I like “Deep Image Prior” by Ulyanov et. al, https://dmitryulyanov.github.io/deep_image_prior . The paper is well written, with python notebooks that reproduce all their results.

Encoder-Decoder structures fascinate me, especially as they are applied to image segmentation. The way they work and not work is like magic to me. Right now, I’m interested in how to disambiguate the various factors that go into a particular encoding. Still looking for research papers that focus on this.


(Ananda Seelan) #12

This recent ICLR paper “Learning Longer-Term Dependencies in RNN with Auxiliary Losses” from Luong Thang group of Google Brain got me very interested.

They tackle the problem of learning very long sequences, even upto 16000 tokens with traditional RNNs including LSTM. The trick seemed to be a very simple but a super effective one. From the abstract,

We present a simple method to improve learning long-term dependencies in recurrent neural networks (RNNs) by introducing unsupervised auxiliary losses. These auxiliary losses force RNNs to either remember distant past or predict future, enabling truncated backpropagation through time (BPTT) to work on very long equences. We experimented on sequences up to 16 000 tokens long and report faster training, more resource efficiency and better test performance than full BPTT baselines such as Long Short Term Memory LSTM) or Transformer.

The tweet that had the longer version of the paper - https://twitter.com/lmthang/status/969389594448818177


(Nahid Alam) #13

very interesting as I am interested in NLP


(Nahid Alam) #14

Currently reading - “A Neural Conversational Model


(Divyansh Jha) #15

I want to implement One-pixel attack for fooling deep neural networks, Anybody wants to help me out in this?


(Sharwon Pius) #16

Very Interesting!
I think they could have come up with a generalised model for deep neural networks. For example, replacing a single letter or a word in the corpus can lead to drastic changes in the output. Basically, ‘word’ or a ‘pixel’ is a weight relative to the input-output function.

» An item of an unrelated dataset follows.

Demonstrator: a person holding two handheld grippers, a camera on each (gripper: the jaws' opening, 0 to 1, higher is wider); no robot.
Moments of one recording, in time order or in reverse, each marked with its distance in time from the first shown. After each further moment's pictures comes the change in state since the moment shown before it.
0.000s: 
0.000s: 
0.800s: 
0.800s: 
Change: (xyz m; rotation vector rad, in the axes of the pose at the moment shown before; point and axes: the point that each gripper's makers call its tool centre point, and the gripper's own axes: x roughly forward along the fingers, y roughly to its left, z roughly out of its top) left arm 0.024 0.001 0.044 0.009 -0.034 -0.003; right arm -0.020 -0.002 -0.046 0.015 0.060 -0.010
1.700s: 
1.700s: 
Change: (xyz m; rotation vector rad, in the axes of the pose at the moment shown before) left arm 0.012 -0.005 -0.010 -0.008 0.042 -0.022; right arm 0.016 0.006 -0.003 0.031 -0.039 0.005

Am I missing some details, do you think one can build a DNN model which can find these adversaries?


(Divyansh Jha) #17

Actually, it’s not what adversarial examples mean.
Adversarial examples mean some very little perturbations to the input to the model so that it’s actual label doesn’t change(means it appears same to humans) but model gets fooled.

Changing the character in a word may change it’s actual meaning as well to the humans. For example - (Fall-Tall) and certainly it can change the meaning of the sentence.

Check out my blog on this here.


(Sharwon Pius) #18

At a high level intuition… Cnn’s try to recognise patterns across ‘space’. Rnn’s try to recognise patterns across ‘time’. Most of the papers that I came across, try to tackle adversaries in ‘space’. It makes sense to say that there can be adversaries that can occur in ‘time’. That is what i meant by stating to change a letter. A better intuition would be to change the sentence structure or arrangement. For example, a sarcastic sentence. Would that classify as an adversary?

or try this…

I notice a discrepancy in thoughts, when I come across this topic.


(Nikhil B ) #19

After yesterday’s lesson 9 lecture I came across this one :

Speed/accuracy trade-offs for modern convolutional object detectors

This paper does a controlled experimental analysis of some of the recent object detectors and compares the performance of Faster R CNN’s, R FCN and SSD architectures.
Might help someone choose an appropriate object detection method depending on speed, accuracy or memory footprint requirements.


(Jeremy Howard) #20

It’s great - although parts are a bit out of date now.